At an age when most people haven’t even graduated from college, Muhsin al-Fadhli’s was given advance notice of the Sept. 11, 2001 terrorist attacks when he was a 20-year-old top al Qaeda leader. His meteoric rise reflected his ability to network and raise funds for the terror group after his upbringing in the oil-rich nation of Kuwait. Fadhli’s involvement in terror circles brought him from Kuwait to Afghanistan to Russia to Iran and Syria, where U.S. officials said Wednesday he may have met his demise in an airstrike, although there was no firm confirmation that Fadhli, now 33, was killed. “We believe he is dead,” an unnamed official told Reuters.
At the time of his alleged death, Fadhli was an al Qaeda adviser with a $7 million bounty on his head from the U.S. State Department, which claimed he led fundraising for the terror network in Iran in 2012 and encouraged donors to send funds to Syria via Turkey. He also worked to move fighters through Turkey “to support al Qaeda-affiliated elements in Syria,” according to the agency.
Born in Kuwait on April 24, 1981, Fadhli fought with al Qaeda in Afghanistan and served as the bodyguard and second-in-command for an al Qaeda leader in the northern part of the country, according to a United Nations Security Council document. He “fought against Russian forces in Chechnya, where he trained in the use of firearms, antiaircraft guns and explosives.”
The terror leader helped orchestrate an attack against U.S. Marines on Kuwait’s Failaka Island in October 2002 that killed one Marine. Fadhli was in his birth country to raise money for an attack on a French ship that was attacked off the coast of Yemen two days before the Failaka Island attack. He was convicted of terrorism charges in Kuwait in February 2003 and given a five-year jail sentence.
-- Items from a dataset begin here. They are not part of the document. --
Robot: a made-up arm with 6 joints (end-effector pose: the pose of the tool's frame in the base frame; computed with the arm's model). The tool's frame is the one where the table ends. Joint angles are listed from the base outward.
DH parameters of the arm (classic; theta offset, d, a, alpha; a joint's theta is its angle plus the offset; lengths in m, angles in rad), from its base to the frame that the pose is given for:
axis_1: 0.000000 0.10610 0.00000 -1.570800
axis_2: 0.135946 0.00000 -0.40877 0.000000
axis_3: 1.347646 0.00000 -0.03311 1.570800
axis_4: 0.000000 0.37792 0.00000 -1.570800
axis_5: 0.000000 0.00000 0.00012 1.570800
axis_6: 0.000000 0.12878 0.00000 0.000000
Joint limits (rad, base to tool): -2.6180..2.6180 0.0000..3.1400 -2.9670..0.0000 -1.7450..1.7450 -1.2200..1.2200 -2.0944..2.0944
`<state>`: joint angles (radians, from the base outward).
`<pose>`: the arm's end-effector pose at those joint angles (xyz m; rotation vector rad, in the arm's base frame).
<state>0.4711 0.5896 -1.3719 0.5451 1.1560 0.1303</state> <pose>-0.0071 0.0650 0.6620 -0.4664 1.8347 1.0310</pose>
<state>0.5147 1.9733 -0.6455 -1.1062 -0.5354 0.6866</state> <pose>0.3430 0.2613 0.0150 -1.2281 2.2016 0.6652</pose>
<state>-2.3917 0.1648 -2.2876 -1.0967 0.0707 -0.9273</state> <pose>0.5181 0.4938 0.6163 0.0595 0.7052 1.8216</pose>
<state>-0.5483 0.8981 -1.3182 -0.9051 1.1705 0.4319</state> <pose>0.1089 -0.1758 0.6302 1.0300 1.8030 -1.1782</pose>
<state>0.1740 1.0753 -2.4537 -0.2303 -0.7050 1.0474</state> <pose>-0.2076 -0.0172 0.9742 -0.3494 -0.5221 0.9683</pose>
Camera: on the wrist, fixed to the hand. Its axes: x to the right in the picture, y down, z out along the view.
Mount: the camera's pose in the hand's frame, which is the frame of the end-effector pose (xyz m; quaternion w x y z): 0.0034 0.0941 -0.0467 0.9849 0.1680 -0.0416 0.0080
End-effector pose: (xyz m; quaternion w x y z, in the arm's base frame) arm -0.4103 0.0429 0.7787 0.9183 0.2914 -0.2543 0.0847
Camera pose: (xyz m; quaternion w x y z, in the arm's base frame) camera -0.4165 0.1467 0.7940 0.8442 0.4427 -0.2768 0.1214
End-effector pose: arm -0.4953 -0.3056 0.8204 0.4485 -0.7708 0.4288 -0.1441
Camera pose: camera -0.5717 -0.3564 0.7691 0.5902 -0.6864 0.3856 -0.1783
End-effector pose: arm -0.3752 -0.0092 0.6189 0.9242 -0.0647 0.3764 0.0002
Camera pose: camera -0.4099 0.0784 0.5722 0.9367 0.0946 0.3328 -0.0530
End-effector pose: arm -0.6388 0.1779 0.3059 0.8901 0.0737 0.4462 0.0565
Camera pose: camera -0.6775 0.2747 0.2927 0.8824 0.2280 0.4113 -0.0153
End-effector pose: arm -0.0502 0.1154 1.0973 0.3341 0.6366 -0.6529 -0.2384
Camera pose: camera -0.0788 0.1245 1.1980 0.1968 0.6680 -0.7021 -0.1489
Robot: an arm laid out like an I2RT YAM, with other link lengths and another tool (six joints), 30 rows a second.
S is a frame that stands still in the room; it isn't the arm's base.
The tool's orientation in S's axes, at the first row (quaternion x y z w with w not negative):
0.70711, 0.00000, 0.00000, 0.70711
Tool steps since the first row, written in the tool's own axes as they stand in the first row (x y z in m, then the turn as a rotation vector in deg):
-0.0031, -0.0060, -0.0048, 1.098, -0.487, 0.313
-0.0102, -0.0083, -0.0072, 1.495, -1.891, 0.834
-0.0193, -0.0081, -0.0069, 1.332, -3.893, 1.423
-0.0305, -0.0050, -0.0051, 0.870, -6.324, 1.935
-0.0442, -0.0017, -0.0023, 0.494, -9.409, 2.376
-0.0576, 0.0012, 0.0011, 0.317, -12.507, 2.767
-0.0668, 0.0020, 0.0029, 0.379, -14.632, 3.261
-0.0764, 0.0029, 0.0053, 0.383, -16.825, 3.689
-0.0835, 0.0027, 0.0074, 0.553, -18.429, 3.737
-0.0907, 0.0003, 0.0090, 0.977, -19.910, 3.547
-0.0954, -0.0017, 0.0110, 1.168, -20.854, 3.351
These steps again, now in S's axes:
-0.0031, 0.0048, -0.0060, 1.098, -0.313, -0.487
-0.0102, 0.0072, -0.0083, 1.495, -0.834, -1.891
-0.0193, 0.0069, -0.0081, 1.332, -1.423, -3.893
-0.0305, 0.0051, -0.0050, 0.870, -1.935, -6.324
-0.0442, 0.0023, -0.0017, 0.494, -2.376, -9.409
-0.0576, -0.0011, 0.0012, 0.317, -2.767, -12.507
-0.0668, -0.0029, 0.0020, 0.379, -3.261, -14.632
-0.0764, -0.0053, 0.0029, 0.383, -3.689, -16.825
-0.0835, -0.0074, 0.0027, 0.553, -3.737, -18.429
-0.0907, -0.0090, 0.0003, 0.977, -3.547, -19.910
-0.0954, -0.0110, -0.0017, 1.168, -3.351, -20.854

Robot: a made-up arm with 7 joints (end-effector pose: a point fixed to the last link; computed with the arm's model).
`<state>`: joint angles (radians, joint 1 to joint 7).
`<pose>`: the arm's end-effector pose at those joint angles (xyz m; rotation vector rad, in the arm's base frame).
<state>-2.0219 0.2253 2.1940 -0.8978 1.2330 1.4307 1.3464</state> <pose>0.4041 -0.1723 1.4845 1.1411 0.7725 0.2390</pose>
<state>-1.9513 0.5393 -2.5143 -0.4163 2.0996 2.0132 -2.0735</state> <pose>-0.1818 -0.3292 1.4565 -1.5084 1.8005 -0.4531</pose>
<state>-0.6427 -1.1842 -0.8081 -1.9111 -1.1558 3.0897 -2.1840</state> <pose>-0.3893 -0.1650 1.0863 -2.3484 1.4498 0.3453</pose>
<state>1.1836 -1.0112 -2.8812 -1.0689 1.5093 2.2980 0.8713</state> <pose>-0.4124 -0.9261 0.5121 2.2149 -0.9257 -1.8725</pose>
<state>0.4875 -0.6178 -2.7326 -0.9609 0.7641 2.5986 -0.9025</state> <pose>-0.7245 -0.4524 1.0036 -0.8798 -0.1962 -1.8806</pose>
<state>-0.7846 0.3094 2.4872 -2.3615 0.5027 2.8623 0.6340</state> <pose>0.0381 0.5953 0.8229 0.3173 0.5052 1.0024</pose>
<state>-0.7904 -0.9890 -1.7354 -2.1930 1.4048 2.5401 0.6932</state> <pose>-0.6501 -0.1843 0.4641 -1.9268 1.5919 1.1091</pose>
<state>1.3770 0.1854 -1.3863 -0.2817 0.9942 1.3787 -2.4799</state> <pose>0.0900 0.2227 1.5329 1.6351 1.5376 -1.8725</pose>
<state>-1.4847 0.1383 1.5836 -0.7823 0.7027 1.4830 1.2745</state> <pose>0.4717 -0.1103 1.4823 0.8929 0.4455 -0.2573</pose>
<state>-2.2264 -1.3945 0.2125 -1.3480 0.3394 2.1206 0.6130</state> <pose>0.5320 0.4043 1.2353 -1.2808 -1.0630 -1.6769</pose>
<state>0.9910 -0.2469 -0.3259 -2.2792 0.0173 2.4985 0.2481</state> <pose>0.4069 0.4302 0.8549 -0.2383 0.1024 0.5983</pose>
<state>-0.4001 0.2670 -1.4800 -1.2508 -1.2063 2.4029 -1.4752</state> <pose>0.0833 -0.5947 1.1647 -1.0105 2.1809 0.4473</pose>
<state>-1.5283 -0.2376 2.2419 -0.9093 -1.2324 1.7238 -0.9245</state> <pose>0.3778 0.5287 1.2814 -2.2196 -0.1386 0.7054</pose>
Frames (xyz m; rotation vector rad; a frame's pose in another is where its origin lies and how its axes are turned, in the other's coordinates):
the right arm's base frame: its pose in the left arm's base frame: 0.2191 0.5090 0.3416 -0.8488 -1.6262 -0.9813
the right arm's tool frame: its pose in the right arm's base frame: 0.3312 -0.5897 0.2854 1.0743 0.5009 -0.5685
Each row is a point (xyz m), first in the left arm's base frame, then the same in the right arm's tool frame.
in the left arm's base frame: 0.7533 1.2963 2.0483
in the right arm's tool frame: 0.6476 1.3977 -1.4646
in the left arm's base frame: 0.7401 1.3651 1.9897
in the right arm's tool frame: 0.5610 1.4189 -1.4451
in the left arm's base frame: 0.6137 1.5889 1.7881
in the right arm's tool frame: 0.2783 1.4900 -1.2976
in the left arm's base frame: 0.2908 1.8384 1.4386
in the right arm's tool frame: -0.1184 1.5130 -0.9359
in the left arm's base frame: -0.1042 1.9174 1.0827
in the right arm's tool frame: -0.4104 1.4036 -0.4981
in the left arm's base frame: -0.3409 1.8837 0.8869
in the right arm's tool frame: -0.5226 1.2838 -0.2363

Fadhli was also involved with al Qaeda’s branch in Iraq, where he provided support to fighters loyal to Al Qaeda in Iraq leader Abu Musab al-Zarqawi, who was killed in a U.S. airstrike in 2006.
Fadhli was last believed to be in Syria, where he was the leader of the Khorasan Group, an al Qaeda cell of seasoned operatives that was working on unconventional ways to smuggle bombs onto U.S.-bound airliners. Intelligence officials believed the Khorasan Group was in the final stages of a plot against U.S. soil, prompting U.S.-led airstrikes to target the group in the first round of attacks in Syria.